┌─ DATA SEGMENT

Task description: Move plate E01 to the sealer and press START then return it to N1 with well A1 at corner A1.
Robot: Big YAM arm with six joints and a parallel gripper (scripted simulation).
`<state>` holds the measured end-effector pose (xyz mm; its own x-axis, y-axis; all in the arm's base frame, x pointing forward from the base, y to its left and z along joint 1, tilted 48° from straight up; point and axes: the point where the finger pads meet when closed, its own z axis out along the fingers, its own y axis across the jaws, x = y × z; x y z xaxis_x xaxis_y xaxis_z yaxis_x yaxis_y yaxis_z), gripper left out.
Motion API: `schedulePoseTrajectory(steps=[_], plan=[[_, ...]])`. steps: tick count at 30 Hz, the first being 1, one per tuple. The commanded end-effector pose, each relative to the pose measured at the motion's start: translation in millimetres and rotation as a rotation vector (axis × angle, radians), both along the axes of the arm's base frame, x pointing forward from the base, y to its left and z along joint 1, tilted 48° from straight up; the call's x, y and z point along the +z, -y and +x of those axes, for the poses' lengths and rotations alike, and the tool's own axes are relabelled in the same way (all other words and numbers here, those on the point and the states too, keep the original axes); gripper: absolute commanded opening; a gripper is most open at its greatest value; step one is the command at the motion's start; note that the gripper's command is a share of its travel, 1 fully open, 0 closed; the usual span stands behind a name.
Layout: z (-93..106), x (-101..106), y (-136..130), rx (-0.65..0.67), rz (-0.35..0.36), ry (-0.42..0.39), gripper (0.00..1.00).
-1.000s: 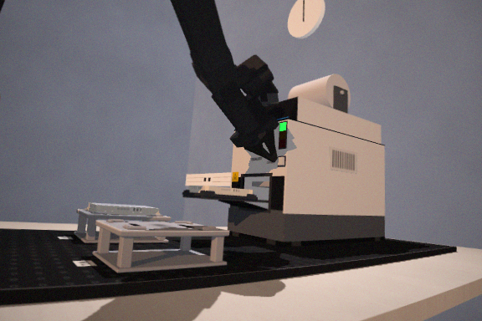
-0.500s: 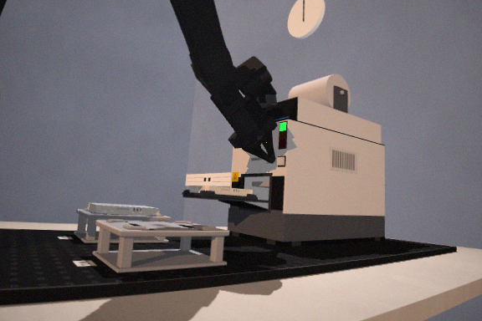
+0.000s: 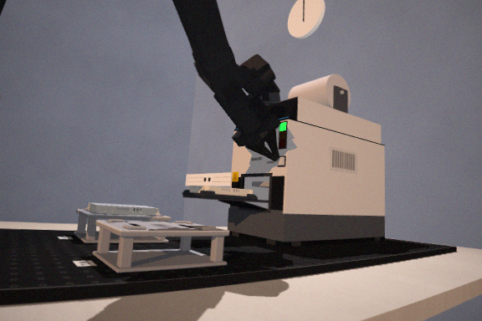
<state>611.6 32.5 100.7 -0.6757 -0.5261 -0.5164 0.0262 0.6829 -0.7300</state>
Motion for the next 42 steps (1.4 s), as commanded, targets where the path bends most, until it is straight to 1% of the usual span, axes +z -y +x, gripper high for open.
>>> schedulePoseTrajectory(steps=[1,4,7,12,20,21,22,24,28,31,33,38,42], plan=[[20.6,14,0,0.002,0.004,0.037,0.00],[17.6,9,-7,0.014,0.001,0.026,0.00],[17.6,10,-10,0.018,0.001,0.026,0.00],[19.5,24,-15,0.027,0.005,0.048,0.00],[21.2,25,-19,0.033,0.003,0.039,0.00],[21.1,25,-18,0.032,0.002,0.037,0.00],[19.5,20,-18,0.032,0.000,0.028,0.00],[19.5,20,-18,0.032,0.000,0.028,0.00],[16.4,5,-6,0.016,-0.007,0.001,0.00],[17.6,4,2,0.003,-0.007,0.000,0.00],[18.9,5,3,0.001,-0.006,0.003,0.00],[22.4,21,3,-0.001,0.000,0.030,0.00],[23.3,23,-2,0.008,0.001,0.034,0.00]])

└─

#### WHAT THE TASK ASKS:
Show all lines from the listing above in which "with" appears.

#### THE ANSWER:
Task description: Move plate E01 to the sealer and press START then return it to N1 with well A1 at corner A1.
Robot: Big YAM arm with six joints and a parallel gripper (scripted simulation).

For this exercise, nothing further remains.